### TASK PROMPT:
Leave out the pictures and retype, exactly, the lines below from the line with "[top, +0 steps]" up to and including the line with "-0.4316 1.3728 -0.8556", nothing more.

——————

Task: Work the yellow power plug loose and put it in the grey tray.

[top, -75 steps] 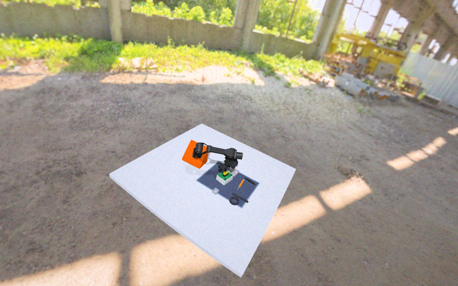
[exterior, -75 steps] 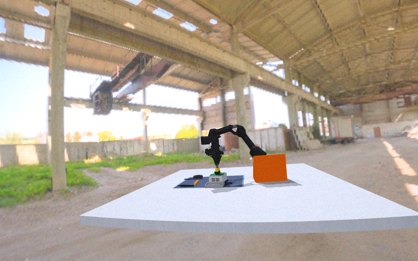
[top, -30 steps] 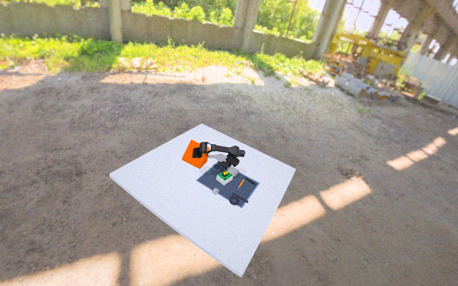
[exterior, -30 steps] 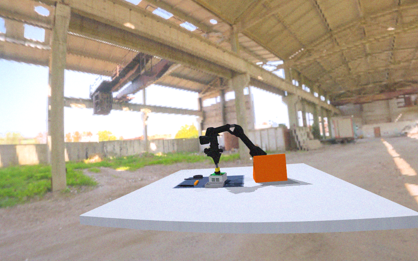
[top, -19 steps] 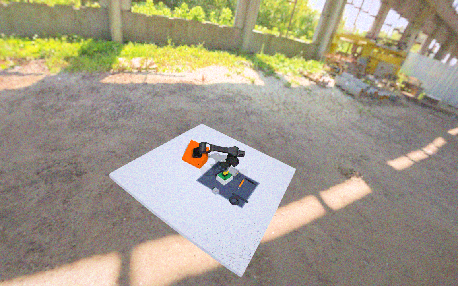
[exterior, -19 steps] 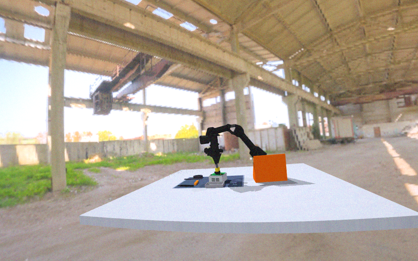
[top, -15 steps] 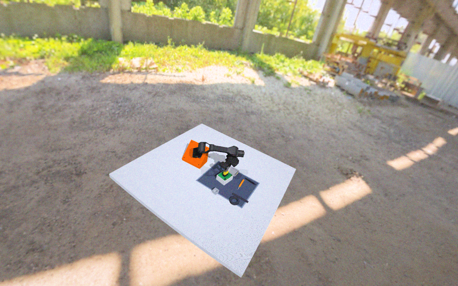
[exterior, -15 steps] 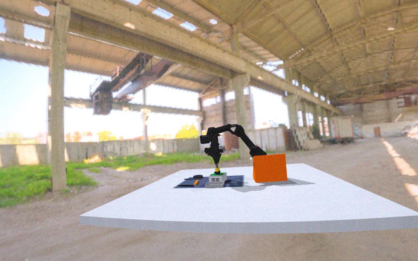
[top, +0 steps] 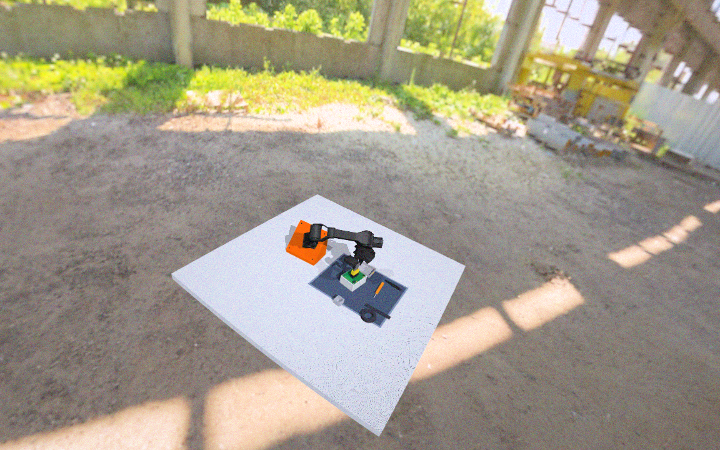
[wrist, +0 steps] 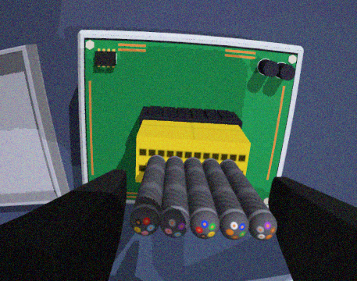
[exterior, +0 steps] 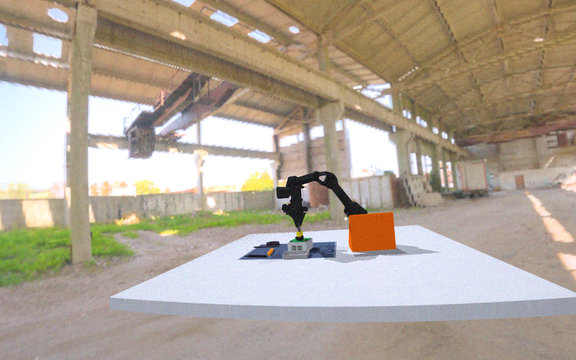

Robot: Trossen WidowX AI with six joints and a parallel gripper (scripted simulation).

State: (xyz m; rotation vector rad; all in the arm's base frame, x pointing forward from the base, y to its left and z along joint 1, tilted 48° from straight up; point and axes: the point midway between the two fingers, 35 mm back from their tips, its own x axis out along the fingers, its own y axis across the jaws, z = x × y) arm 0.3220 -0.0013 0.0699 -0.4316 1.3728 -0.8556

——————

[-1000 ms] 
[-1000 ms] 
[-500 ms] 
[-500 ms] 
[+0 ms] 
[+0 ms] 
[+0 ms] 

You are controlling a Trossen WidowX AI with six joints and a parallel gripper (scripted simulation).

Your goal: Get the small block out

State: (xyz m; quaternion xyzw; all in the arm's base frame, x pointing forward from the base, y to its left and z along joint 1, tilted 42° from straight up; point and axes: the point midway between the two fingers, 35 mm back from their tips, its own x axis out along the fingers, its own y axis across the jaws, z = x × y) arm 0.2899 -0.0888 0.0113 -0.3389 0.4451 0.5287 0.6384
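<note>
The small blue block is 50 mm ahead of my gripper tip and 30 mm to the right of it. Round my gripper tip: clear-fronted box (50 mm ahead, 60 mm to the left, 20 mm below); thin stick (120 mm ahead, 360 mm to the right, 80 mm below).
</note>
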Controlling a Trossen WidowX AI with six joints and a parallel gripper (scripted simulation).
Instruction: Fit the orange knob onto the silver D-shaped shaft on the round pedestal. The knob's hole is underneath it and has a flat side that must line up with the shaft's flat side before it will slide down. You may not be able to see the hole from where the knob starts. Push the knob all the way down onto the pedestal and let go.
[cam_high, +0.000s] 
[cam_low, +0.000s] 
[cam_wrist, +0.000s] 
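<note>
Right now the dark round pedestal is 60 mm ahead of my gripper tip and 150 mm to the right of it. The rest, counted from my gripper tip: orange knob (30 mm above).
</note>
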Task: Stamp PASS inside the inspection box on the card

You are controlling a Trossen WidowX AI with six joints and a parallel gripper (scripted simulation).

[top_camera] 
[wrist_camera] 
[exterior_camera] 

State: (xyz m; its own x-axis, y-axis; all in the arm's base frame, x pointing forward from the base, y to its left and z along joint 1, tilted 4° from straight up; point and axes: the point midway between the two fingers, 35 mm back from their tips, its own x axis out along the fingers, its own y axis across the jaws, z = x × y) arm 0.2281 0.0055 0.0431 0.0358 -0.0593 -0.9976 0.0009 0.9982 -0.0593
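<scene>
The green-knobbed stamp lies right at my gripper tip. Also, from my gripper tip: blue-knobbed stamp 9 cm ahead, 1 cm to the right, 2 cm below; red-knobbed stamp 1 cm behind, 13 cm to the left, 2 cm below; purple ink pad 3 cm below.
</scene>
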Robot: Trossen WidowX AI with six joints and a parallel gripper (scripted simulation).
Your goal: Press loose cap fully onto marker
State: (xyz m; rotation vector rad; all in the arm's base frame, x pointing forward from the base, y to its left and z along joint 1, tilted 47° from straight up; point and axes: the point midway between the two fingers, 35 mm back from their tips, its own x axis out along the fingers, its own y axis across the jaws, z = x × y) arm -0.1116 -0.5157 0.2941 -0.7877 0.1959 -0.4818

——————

### THE COMPLETED TASK:
[top, +0 steps] 
[wrist, +0 steps] 
[exterior, +0 steps] 

Robot: Trossen WidowX AI with six joints and a parallel gripper (scripted simulation).

State: (xyz m; rotation vector rad; all in the arm's base frame, x pointing forward from the base, y to its left and z along joint 1, tilted 48° from straight up; point and axes: the point midway between the two fingers, 35 mm back from their tips, its own x axis out along the fingers, its own y axis across the jaws, z = x × y) arm 0.3220 -0.0013 0.0699 -0.4316 1.3728 -0.8556

Nothing further is required of the output.